[Problem requirements]
All entries shown below must be given again word for word.
---------- Available records
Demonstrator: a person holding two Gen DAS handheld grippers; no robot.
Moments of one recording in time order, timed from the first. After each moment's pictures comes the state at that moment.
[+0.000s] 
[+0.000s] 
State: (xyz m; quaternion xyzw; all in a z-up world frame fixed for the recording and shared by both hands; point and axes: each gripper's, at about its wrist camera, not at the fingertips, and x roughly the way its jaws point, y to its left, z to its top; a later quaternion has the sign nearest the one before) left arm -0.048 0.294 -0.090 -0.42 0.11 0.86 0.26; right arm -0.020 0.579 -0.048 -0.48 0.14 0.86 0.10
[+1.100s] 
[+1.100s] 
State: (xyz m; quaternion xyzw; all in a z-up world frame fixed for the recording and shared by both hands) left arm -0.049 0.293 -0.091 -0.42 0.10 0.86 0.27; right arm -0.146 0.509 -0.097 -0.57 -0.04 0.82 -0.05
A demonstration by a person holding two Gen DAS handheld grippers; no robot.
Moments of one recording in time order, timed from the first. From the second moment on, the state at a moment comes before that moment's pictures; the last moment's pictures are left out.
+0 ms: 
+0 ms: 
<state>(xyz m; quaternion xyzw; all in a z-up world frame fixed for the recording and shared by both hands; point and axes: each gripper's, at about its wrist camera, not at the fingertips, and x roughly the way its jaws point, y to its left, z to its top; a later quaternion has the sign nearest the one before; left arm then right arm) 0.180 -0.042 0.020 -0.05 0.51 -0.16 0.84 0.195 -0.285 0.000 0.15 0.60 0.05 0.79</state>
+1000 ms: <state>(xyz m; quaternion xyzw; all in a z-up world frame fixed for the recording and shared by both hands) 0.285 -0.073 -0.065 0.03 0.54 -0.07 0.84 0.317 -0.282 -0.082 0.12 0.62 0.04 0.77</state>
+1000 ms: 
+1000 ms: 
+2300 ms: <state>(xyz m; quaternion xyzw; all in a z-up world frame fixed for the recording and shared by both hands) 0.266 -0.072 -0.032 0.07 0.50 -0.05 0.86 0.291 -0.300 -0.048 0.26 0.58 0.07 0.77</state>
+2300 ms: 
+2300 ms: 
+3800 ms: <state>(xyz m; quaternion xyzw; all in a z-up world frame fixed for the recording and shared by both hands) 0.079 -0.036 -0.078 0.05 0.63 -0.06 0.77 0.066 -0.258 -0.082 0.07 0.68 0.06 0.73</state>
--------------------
[Task result]
Demonstrator: a person holding two Gen DAS handheld grippers; no robot.
Moments of one recording in time order, timed from the first. After each moment's pictures comes the state at that moment.
[+0.000s] 
[+0.000s] 
State: (xyz m; quaternion xyzw; all in a z-up world frame fixed for the recording and shared by both hands; point and axes: each gripper's, at about its wrist camera, not at the fingertips, and x roughly the way its jaws point, y to its left, z to its top; a later quaternion has the sign nearest the one before) left arm -0.048 0.294 -0.090 -0.42 0.11 0.86 0.26; right arm -0.020 0.579 -0.048 -0.48 0.14 0.86 0.10
[+1.100s] 
[+1.100s] 
State: (xyz m; quaternion xyzw; all in a z-up world frame fixed for the recording and shared by both hands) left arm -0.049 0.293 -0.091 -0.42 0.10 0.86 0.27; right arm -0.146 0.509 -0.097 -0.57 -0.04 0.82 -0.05
A demonstration by a person holding two Gen DAS handheld grippers; no robot.
Moments of one recording in time order, timed from the first. From the second moment on, the state at a moment comes before that moment's pictures; the last moment's pictures are left out.
+0 ms: 
+0 ms: 
<state>(xyz m; quaternion xyzw; all in a z-up world frame fixed for the recording and shared by both hands; point and axes: each gripper's, at about its wrist camera, not at the fingertips, and x roughly the way its jaws point, y to its left, z to its top; a later quaternion has the sign nearest the one before; left arm then right arm) 0.180 -0.042 0.020 -0.05 0.51 -0.16 0.84 0.195 -0.285 0.000 0.15 0.60 0.05 0.79</state>
+1000 ms: <state>(xyz m; quaternion xyzw; all in a z-up world frame fixed for the recording and shared by both hands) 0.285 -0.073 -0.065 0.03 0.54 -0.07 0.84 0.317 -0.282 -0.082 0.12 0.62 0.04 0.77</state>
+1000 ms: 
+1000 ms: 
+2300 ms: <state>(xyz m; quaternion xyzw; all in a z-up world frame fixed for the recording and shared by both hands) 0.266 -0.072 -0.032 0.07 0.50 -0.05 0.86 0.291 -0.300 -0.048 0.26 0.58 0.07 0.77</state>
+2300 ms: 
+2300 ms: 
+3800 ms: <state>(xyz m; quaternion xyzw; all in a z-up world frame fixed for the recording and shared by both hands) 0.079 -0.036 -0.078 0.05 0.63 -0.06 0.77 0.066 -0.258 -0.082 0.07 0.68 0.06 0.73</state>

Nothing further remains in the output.